Sales prospecting tools have built their effectiveness on the same foundation: LinkedIn profiles, job offers, web traffic, technology stack, marketing campaigns or activity on social networks have become the raw materials of modern sales intelligence, but this approach leaves aside a large part of the real economy.
The observation on which Leadbay is based is relatively simple: millions of SMEs, artisans, distributors or local players produce little data that can be used by traditional sales intelligence platforms. In France, the construction, trading, hotel and distribution sectors rely mainly on VSEs and SMEs that are not very digitalized. In the United States, these same companies represent nearly 40% of GDP.
However, modern prospecting tools have been designed around a highly structured internet. They excel at analyzing technology companies or companies with a strong digital presence, but much less at understanding local economic fabrics where data remains fragmented, dispersed in administrative registers, sectoral databases or simply in the memory of sales teams.

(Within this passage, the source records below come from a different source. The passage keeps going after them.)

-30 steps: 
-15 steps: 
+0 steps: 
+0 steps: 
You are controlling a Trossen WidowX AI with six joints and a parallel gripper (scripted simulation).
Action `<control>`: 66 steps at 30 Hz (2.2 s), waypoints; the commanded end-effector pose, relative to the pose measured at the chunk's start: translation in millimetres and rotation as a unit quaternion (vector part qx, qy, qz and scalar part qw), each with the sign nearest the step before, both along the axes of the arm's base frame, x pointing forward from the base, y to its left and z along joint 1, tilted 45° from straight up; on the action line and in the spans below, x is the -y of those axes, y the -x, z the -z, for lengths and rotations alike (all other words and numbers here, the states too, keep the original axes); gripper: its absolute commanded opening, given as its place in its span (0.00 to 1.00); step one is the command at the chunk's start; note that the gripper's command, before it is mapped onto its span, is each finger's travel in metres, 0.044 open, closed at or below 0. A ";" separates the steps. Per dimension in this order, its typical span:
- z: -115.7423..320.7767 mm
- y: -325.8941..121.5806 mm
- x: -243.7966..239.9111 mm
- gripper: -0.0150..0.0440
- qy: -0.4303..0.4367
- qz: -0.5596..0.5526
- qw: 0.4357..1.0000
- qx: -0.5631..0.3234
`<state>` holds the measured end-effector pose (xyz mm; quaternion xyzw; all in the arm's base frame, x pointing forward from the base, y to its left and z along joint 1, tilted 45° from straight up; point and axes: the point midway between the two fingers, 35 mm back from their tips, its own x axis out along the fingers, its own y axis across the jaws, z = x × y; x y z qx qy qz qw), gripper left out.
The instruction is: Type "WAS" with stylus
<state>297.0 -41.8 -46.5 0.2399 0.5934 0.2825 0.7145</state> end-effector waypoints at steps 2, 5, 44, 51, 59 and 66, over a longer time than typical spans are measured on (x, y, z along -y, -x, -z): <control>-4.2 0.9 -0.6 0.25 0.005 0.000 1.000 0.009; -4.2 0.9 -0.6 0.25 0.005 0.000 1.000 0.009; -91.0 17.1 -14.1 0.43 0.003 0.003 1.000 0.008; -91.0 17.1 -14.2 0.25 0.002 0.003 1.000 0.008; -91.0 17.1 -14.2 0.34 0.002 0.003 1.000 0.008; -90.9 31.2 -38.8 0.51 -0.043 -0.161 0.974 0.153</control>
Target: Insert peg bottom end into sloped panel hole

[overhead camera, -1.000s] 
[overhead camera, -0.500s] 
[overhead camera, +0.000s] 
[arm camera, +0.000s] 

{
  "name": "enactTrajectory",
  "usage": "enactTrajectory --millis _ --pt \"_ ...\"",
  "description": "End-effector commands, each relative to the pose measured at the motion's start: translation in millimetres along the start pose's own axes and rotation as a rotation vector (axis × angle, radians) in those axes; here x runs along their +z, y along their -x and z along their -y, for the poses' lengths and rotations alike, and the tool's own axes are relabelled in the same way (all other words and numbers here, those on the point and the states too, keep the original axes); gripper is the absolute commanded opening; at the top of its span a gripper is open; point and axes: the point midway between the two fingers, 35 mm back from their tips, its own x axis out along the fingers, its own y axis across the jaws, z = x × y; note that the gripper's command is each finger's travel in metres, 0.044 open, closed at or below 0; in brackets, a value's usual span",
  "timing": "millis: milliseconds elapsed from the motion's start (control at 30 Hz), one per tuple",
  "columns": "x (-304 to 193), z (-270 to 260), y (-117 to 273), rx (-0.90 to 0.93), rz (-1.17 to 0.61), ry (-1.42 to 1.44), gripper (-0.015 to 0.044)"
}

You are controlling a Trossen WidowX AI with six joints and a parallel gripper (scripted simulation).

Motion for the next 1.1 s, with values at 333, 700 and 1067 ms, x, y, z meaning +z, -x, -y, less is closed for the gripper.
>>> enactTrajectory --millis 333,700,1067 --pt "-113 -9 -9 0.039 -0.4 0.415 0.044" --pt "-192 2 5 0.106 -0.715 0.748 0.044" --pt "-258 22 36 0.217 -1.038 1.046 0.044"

Leadbay attempts to circumvent this limitation with proprietary inference models capable of reasoning from weak signals. Where a traditional tool looks for explicit clues (LinkedIn presence, active recruitment, technologies used), the platform seeks to probabilistically reconstruct the activity of a company from very partial data.
The example put forward by the company illustrates this logic, with an independent air conditioning installer, without a significant digital presence, who can nevertheless be qualified thanks to territorial, sectoral or operational correlations. The objective is no longer just to enrich a commercial database, but to reconstruct an economic map invisible to traditional SaaS tools.
This approach gradually brings sales intelligence closer to automated economic intelligence logic. Large groups are no longer just looking for contact lists, but a detailed understanding of their local markets, their distribution networks or their subcontracting ecosystems.
The startup already claims to work with several major accounts including Saint-Gobain, L’Oréal, Nespresso, Gerflor USA, Fayat USA and Deel. According to Leadbay, its clients would triple the size of their addressable market and double the number of new clients signed. The company also claims that 55% of contracts generated via the platform come from companies that would not have been identified with usual tools.
Beyond commercial performance, Leadbay’s technological positioning also reflects a broader evolution in the market for artificial intelligence applied to businesses. After several years dominated by generative tools, part of the ecosystem is now seeking to exploit AI to reconstruct layers of information absent from the traditional web.
The platform is thus based on several levels of analysis called “LIGHT”, “INSTANT” and “DEEP”, intended respectively for massive qualification, real-time processing of priority prospects and in-depth exploration of complex data.
This division also reveals a concern that has become central in the AI economy: the trade-off between analytical depth, execution speed and calculation cost. Modern AI architectures are no longer evaluated only on their precision, but also on their ability to industrialize complex reasoning on a large scale.
To accelerate its development, the French startup announces a fundraising of 3.8 million euros from Y Combinator, Rebel Fund, Progressive VC, Bright Data Ventures, Inovexus, Roosh Ventures and Station F, as well as several business angels including Philippe and Alex Bouaziz from Deel and Edouard Mascré from Pennylane.
Founded by Ludovic Granger and Milan Stankovic, doctor in artificial intelligence and author of more than sixty scientific publications, the company is developing a platform capable of identifying and qualifying companies that are largely invisible to traditional prospecting tools.
Leadbay now plans to open an office in San Francisco in order to accelerate its American development and recruit several engineers as well as commercial profiles. At the same time, the company announces a research partnership with Sorbonne University in order to deepen the scientific work linked to its inference models.